Novel formulation of waste rubber binder in producing net shaped and precise M2 HSS components / Nor'aini Wahab ... [et al.]

Reseach has been performed to develop a new binder that will allow powder metal injection moulding (MIM) of Molydenum High Speed Steel (M2 HSS). The development of the new binder parallels that of other binders utilised in MIM of other metal powder such as stainless steel, cemented carbides, tungsten heavy alloys, and cobalt based alloys. The binder/metal powder ratio, the mixing procedure, the injection moulding process, the debinding process and sintering process have been explored experimentally to optimise the MIM process using M2 HSS as the metal powder and waste rubber (WR) as one of the binder constituent
Injection moulding is a known and viable net-shape process for manufacturing small, complex shaped components, especially for high performance applications.

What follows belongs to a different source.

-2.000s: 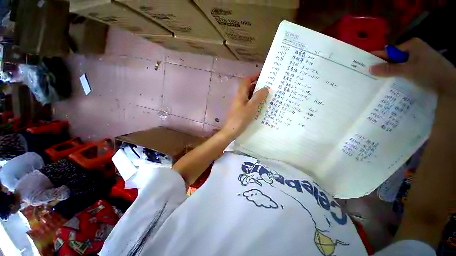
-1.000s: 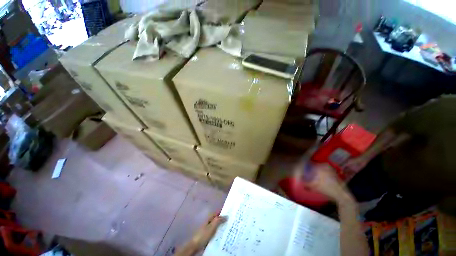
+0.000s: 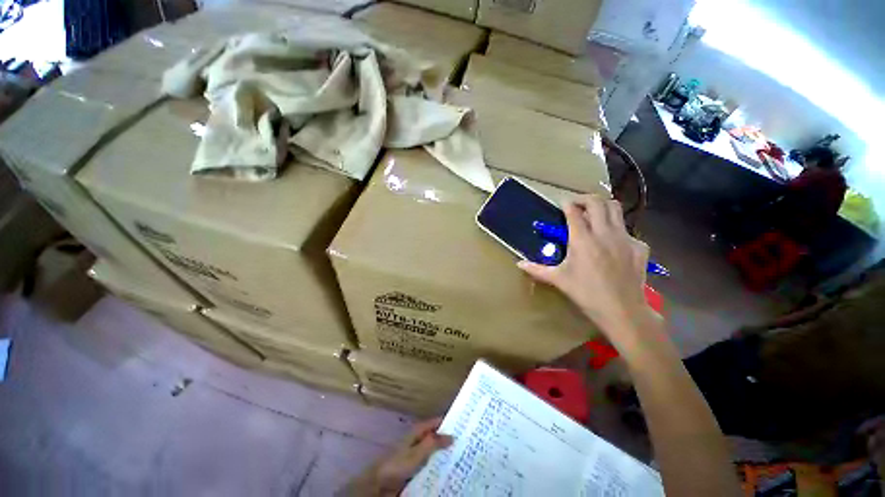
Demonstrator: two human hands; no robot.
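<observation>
My right hand [image 3: 597,262] grips the near end of a dark mobile phone [image 3: 519,215] with a pale edge, over the top of a brown carton [image 3: 437,233]. A blue pen [image 3: 658,268] is also in my right hand; its tip sticks out beyond the knuckles. My left hand [image 3: 412,456] holds the open notebook [image 3: 514,442] by its left edge at the bottom of the view. The pages carry handwritten columns. The notebook's lower part is cut off by the frame edge.
Stacked brown cartons [image 3: 204,233] fill the left and centre. A crumpled beige cloth [image 3: 320,97] lies on top. A red stool [image 3: 558,393] stands behind the notebook. A white table [image 3: 713,141] with items and a person [image 3: 823,189] are at the right. Orange boxes [image 3: 825,480] show bottom right.
The view has swung up from the notebook to the carton stack and moved closer. My right hand has left the notebook and taken hold of the phone on the carton.
</observation>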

Feedstock preparation for MIM is a vital step as shortcomings such as inhomogeneity of feedstock, metal particles segregation and metal powder-binder seperation cannot be corrected by subsequent processing adjusment. One key component in MIM is the selection of binder and the formulation as the binder promotes fluidity and rigidity of the feedstock particularly during mixing, injection moulding and debinding. The characterictics of the binder greatly affected MIM parameters such as particle packing, agglomeration, mixing, rheology, moulding, debinding, dimensional accuracy, defects and properties of the sintered MIM part Two binder systems have been successfully developed for MIM of M2 HSS components. The binder systems comprise of waste rubber binder combined with major fraction of conventional binder, paraffin wax and local binder based on palm oil derivative palm stearin. Paraffin wax (PW) and palm stearin (PS) can be removed rapidly by heptane leaching without deterioration of the green injection moulded parts. Polyproplene (PE) can be removed by prolysis during ramping up to the sintering temperature.
Studies have been performed to the feedstock compositions and to the process parameters in order to obtain high strength and dense components. Feedstocks having a powder loading of the 22um M2 HSS mixture up to 65 vol% can be injection moulded successfully. The developed binder systems provide flow ability of the M2 HSS particles and shape retention of the moulded parts. The brown parts were then sintered in vacuum atmosphere within a temperature range of 1200°C to 1260°C. Optimum sintered properties were obtained from the conventional binder, paraffin wax, whilst the sintered properties obtained from local binders palm stearin are comparable and good. The paraffin wax binder sintered at 1250°C possessed maximum density of was 8.095g/cm3 whilst palm stearin binder achieved optimum density of 8.111g/cm3 when sintered at 1240°C. The results suggested that the sintered density obtained from both binder systems have exceeded the theoretical density. The results also showed that optimum strength of paraffin wax and palm stearin binder were 2351Mpa and 2210MPa respectively, both recorded at sintering temperature of 1230°C. The strength of sintered parts for both binder systems decreases with increasing sintering temperatures which could be due to embrittlement of the part as a result of grain growth effect.